Forza Motorsports 6 Apex
Apex has to be the first title to come out of the Windows Store using the UWP that didn’t perform like a sack of rotten potatoes on day one. This has been a title that has enjoyed very good performance across the board since day one. The hardest part of benchmarking this game was stopping and not continuing to the next lap!

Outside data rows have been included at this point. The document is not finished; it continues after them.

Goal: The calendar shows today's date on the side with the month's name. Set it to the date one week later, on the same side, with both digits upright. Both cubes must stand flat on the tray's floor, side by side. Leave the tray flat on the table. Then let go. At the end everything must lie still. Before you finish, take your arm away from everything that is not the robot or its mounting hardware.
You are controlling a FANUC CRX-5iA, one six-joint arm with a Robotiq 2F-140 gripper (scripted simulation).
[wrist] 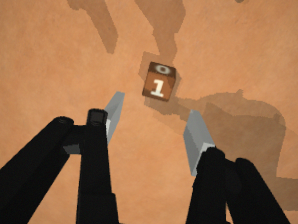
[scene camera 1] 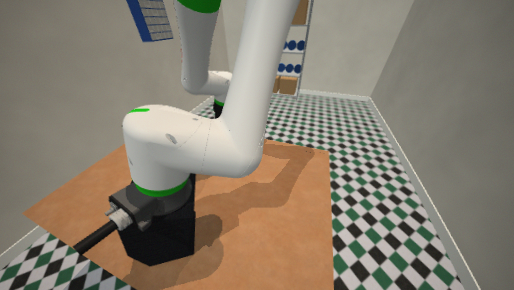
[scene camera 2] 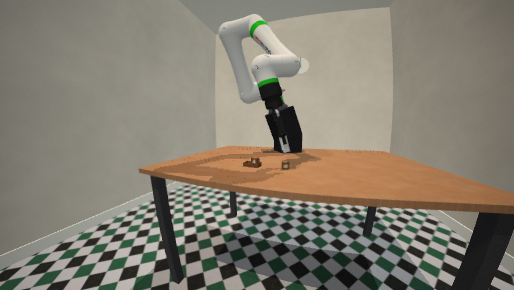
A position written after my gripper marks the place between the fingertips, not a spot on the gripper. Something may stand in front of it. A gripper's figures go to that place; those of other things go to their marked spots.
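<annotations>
Brown cube (wrist: 160, 79), 250 mm from the lens. My gripper (wrist: 154, 114), 210 mm from the lens.
</annotations>
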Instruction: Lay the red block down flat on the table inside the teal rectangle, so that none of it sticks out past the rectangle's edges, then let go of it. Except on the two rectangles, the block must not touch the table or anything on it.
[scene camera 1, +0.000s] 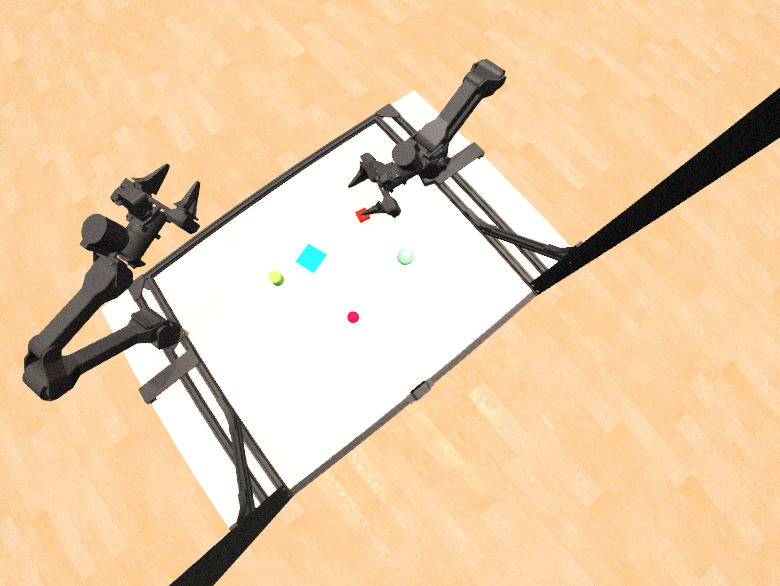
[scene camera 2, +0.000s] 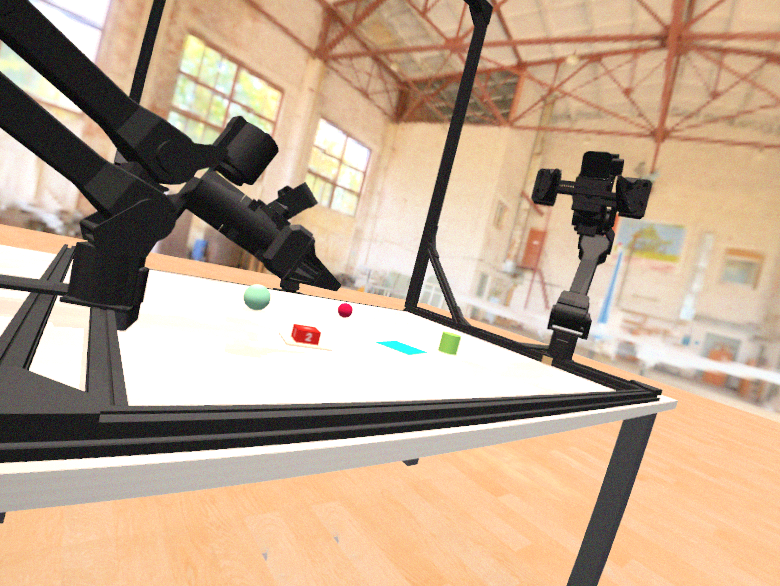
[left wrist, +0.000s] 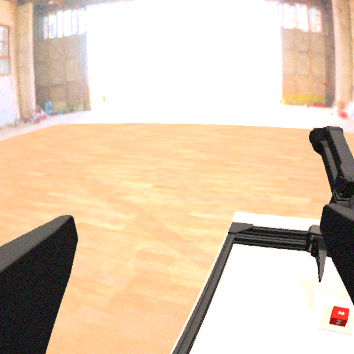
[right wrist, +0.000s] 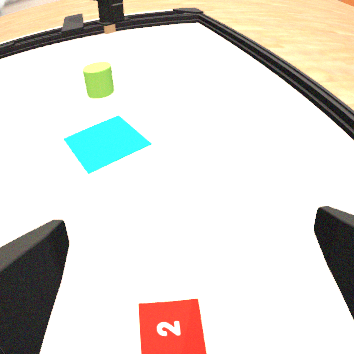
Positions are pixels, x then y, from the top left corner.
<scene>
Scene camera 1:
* my left gripper: 183, 172
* my right gripper: 354, 201
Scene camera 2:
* my left gripper: 586, 174
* my right gripper: 330, 283
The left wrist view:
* my left gripper: 202, 223
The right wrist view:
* my right gripper: 194, 227
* yellow-green cylinder: 98, 80, on the table
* teal rectangle: 107, 141
</scene>
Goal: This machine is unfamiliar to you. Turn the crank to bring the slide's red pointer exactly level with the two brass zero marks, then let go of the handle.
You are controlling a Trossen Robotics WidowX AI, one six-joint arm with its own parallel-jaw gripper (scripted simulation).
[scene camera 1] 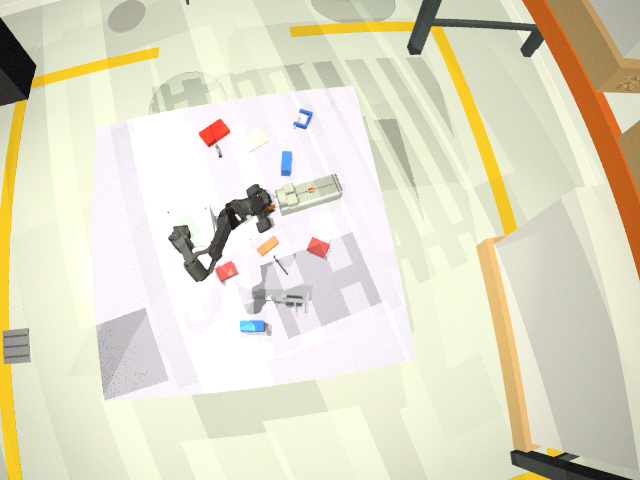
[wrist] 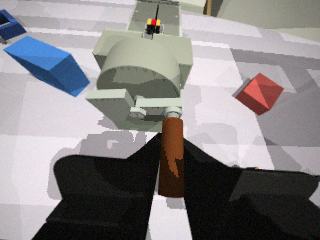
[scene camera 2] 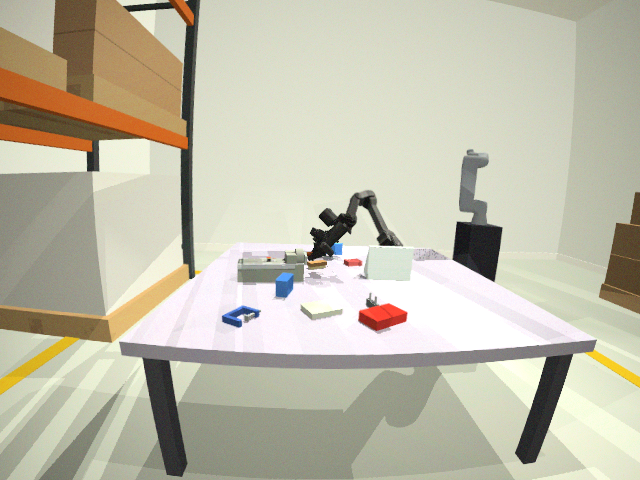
Scene:
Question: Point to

Gears of War: Ultimate Edition
Remember what I said about performing like a sack of rotten potatoes, this is the game I was referring to. The Windows Store first big DX12 launch was an absolute disaster performance wise at launch. I’m happy to report that all of that is no longer the case, even though the game has swelled to over 50GB in size.
HITMAN
HITMAN 2016 is the latest in the series and is being released as an episodic adventure. This approach feels natural with this game, however with each update they tend to toss in performance ‘upgrades’ as well. Because of this the game needs to be retested regularly.
Rise of the Tomb Raider
RotTR had pretty bad performance when it first rolled out the DX12 patch. Thankfully that has changed significantly and has even released a recent update that allows for Async Compute capability.
Total War: Warhammer
If there’s any game series in history that could benefit from DX12 it’s this one. Total War has been a notoriously single threaded game in the past making it pretty much perform the same regardless of what high end GPU you have once the screen is full of units.
Results
In the end DX12 and Vulkan are still very young and even the titles we’ve tested here are ever evolving and getting regular updates that could very well change these performance numbers drastically. I know very well that the Radeon fans will be eager to point out the massive lead that the RX 480 is enjoying in DOOM, but look just past it and see the tables turn in the opposite direction with Forza. In all the other titles they stay so close it really comes down to which one you want. Both cards perform great in DX12 and something to consider in DOOM is, we still are waiting on an updated driver to enable Async Compute in Pascal. When that does happen we’ll be revisiting it as well. But as we get a better understanding of testing and showing results for these next generation APIs you can expect more coverage as time marches on.